• **The task**
Return the listing below unchanged, minus its pictures.

↓

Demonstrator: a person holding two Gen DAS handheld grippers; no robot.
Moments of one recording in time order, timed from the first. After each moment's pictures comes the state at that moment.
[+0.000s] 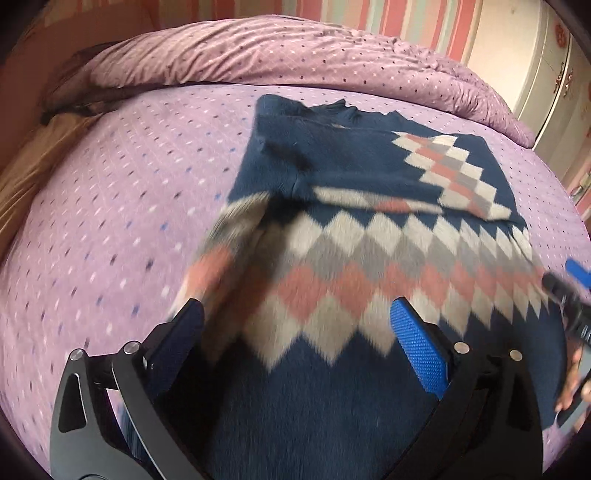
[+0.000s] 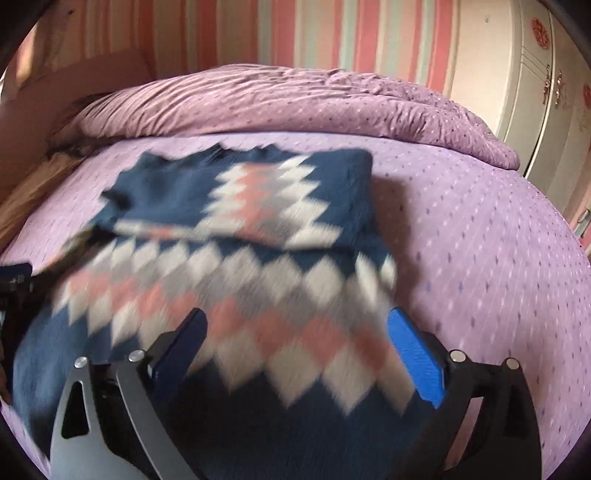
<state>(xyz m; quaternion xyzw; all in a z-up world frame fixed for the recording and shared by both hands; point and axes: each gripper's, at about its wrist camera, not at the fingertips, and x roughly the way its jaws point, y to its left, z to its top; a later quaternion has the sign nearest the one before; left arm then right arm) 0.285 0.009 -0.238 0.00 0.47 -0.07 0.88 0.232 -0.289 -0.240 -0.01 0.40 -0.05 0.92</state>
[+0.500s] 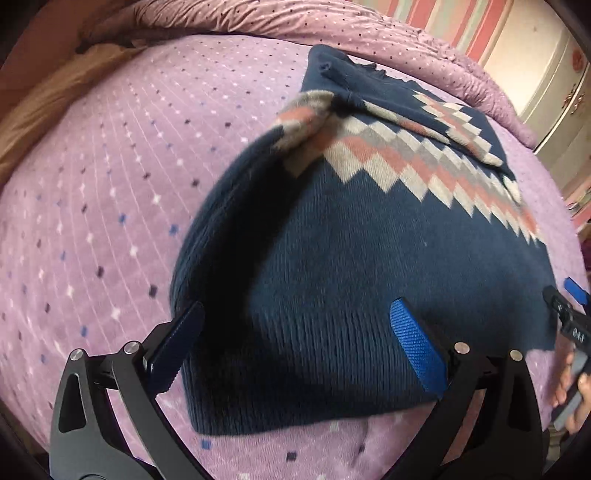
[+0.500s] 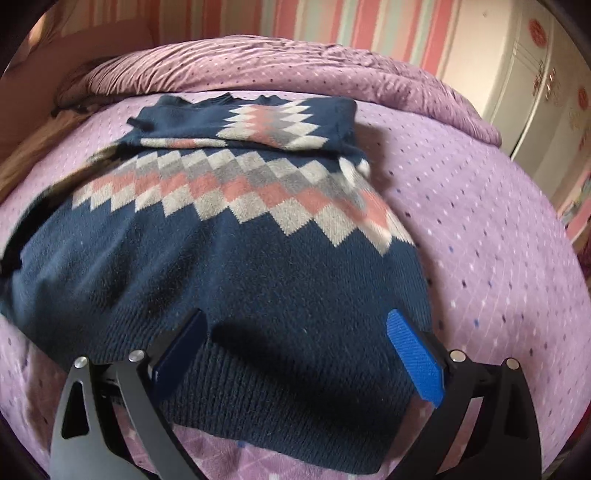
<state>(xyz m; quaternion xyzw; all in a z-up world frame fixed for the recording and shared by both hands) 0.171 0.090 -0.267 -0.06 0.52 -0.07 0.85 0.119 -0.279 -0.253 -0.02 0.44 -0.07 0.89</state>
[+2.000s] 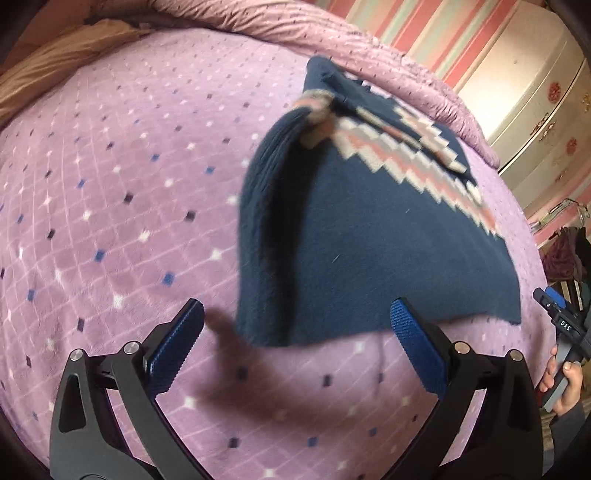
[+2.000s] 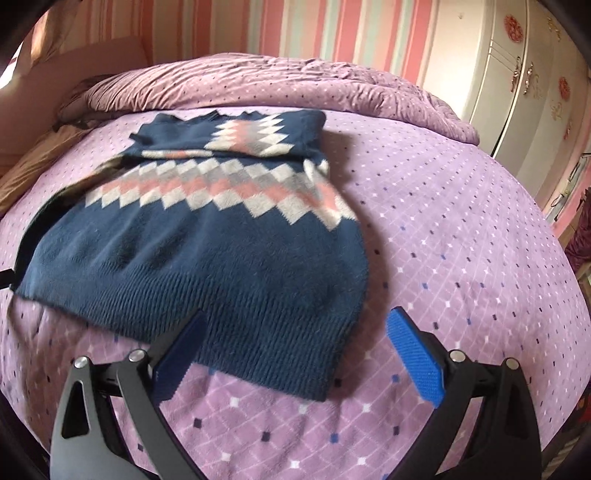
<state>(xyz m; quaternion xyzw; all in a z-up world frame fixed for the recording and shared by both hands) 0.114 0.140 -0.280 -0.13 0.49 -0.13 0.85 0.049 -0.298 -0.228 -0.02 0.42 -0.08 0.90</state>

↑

• **Output for this exercise**
Demonstrator: a person holding two Gen DAS handheld grippers; no robot.
Moments of one recording in time order, timed from the first. After each moment's pictures comes the state at that moment.
[+0.000s] 
[+0.000s] 
<state>(xyz m; quaternion xyzw; all in a z-up world frame fixed for the recording and shared by both hands; point and axes: each gripper's, at about its wrist camera, not at the fingertips, and x roughly the way its jaws point, y to its left, z to its top; a later quaternion has the sign nearest the one before; left arm then right arm) 0.285 0.009 -0.238 0.00 0.47 -0.07 0.88 0.232 -0.289 -0.240 -0.01 0.40 -0.05 0.92</state>
[+0.500s] 
[+0.500s] 
<state>(xyz m; quaternion xyzw; all in a z-up world frame fixed for the recording and shared by both hands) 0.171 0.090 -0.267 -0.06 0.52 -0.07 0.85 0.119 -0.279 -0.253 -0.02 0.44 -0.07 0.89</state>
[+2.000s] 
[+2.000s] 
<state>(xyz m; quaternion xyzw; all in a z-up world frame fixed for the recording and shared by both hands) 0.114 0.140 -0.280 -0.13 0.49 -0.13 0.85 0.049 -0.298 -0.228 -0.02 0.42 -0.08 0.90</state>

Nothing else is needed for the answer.